_WORK ORDER:_
Everything in the entries except the pictures must be duplicated exactly.
--*--
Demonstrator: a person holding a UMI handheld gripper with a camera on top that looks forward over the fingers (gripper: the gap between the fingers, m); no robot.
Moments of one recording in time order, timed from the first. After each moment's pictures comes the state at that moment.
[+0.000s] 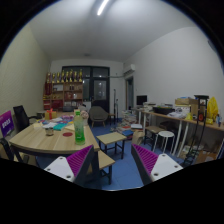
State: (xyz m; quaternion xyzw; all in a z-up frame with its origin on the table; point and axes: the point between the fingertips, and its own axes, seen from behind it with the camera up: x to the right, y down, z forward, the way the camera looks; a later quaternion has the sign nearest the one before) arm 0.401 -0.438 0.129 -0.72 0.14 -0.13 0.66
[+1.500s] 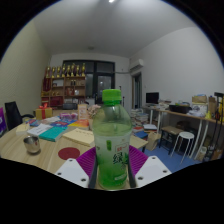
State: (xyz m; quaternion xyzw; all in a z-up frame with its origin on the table) arm 0.343 -0.014 0.070 -0.73 0.14 -0.13 0.66
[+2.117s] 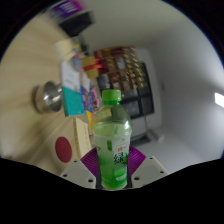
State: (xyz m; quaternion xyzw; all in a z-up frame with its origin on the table) arm 0.219 0.065 0.164 -0.62 -0.34 -0.51 0.48
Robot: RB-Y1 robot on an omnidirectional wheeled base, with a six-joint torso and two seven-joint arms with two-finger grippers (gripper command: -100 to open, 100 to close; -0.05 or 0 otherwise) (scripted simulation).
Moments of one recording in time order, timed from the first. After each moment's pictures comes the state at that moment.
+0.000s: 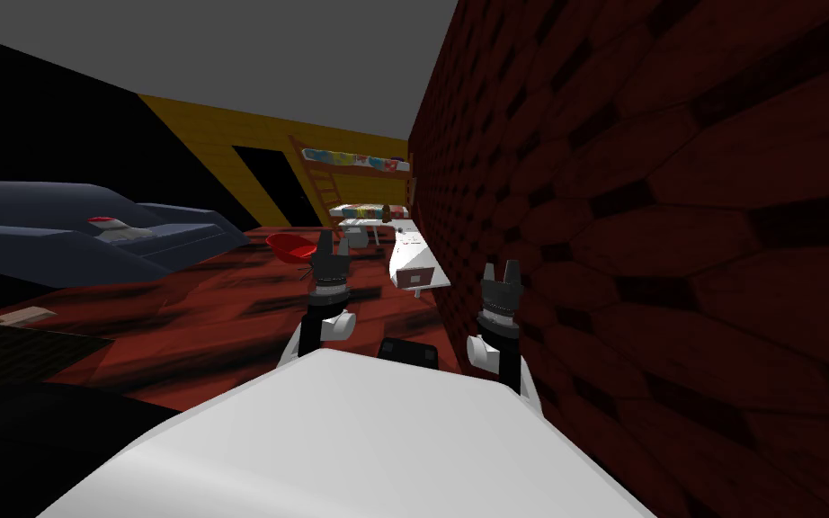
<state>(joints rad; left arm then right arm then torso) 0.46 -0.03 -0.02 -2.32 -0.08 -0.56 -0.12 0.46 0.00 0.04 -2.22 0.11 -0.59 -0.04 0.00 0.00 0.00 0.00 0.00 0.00</state>
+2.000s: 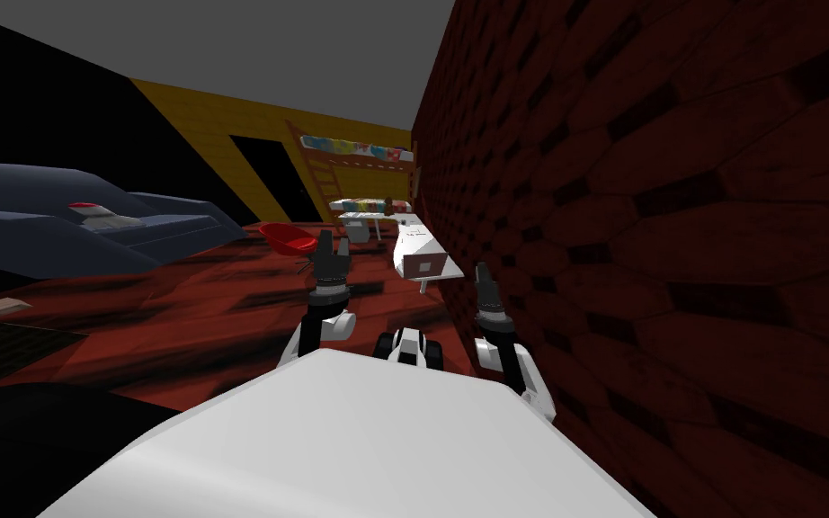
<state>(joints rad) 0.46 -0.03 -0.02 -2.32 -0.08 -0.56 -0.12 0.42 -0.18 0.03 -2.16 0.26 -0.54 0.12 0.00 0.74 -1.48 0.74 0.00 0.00</state>
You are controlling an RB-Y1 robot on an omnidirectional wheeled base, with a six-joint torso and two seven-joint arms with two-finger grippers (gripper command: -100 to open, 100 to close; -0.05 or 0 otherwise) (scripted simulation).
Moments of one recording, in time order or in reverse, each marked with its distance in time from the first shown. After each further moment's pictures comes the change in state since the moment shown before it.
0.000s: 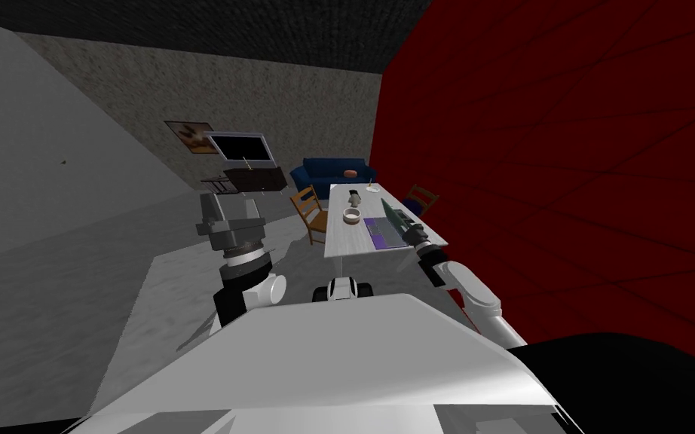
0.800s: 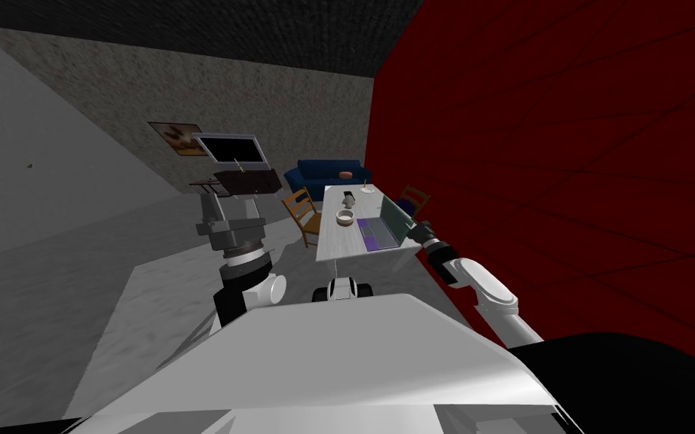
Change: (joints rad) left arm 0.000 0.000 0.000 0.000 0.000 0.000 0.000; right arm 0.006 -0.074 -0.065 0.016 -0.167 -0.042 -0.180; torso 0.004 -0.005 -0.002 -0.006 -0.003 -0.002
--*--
_RESULT OF THIS TASK:_
Demonstrator: a person holding a UMI handheld gripper with a camera on top that looks forward over the fingers (gripper: the gap between the fingers, m); no robot.
Moments of one recording in time order, timed from the first. After each moment's pictures comes the state at that moment.
[+0.000s] 
State: (xyz m; quaternion xyzw; all in a z-up frame with its origin on the table; point and axes: the point between the fingertips, and its own axes, seen from behind it with the camera up: x to the right, y down, z forward, the way the camera looks; a later quaternion has the sign nearest the one before) arm 0.401 -0.438 0.129 -0.72 0.14 -0.13 0.66
[+1.500s] 
State: (xyz m; quaternion xyzw; all in a z-up frame with its origin on the table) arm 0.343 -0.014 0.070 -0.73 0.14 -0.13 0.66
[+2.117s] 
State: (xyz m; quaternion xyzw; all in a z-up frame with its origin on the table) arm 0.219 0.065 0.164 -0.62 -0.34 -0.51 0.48
Robot: RB-Y1 robot on an omnidirectional wheeled base, with a six-joint torso and two seven-joint arms with two-finger grippers (gripper command: -100 to open, 100 to close; -0.05 or 0 otherwise) (scripted simulation).
Moments of one recording in time order, timed from the first. After each moment's pictures comes the state at that moment.
+0.000s: 
<state>(joints rad; left arm then right arm then torso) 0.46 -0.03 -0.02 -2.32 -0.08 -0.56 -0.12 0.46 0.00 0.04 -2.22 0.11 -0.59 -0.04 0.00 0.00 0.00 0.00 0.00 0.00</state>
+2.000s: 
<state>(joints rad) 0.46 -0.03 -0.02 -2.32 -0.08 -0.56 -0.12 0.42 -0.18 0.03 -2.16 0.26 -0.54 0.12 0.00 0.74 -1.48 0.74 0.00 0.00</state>
You are controlling an RB-Y1 robot on an omnidirectional wheeled base, with a six-joint torso and two seven-joint arms with two-finger grippers (gripper command: -100 to open, 100 to close; -0.05 or 0 otherwise) (scripted simulation).
Moments of one recording, in time order or in reverse, each marked with its distance in time from the first shown. After each further moment's pictures comes the change in state since the moment shown before it.
0.000s: 
0.800s: 
Change: (joints rad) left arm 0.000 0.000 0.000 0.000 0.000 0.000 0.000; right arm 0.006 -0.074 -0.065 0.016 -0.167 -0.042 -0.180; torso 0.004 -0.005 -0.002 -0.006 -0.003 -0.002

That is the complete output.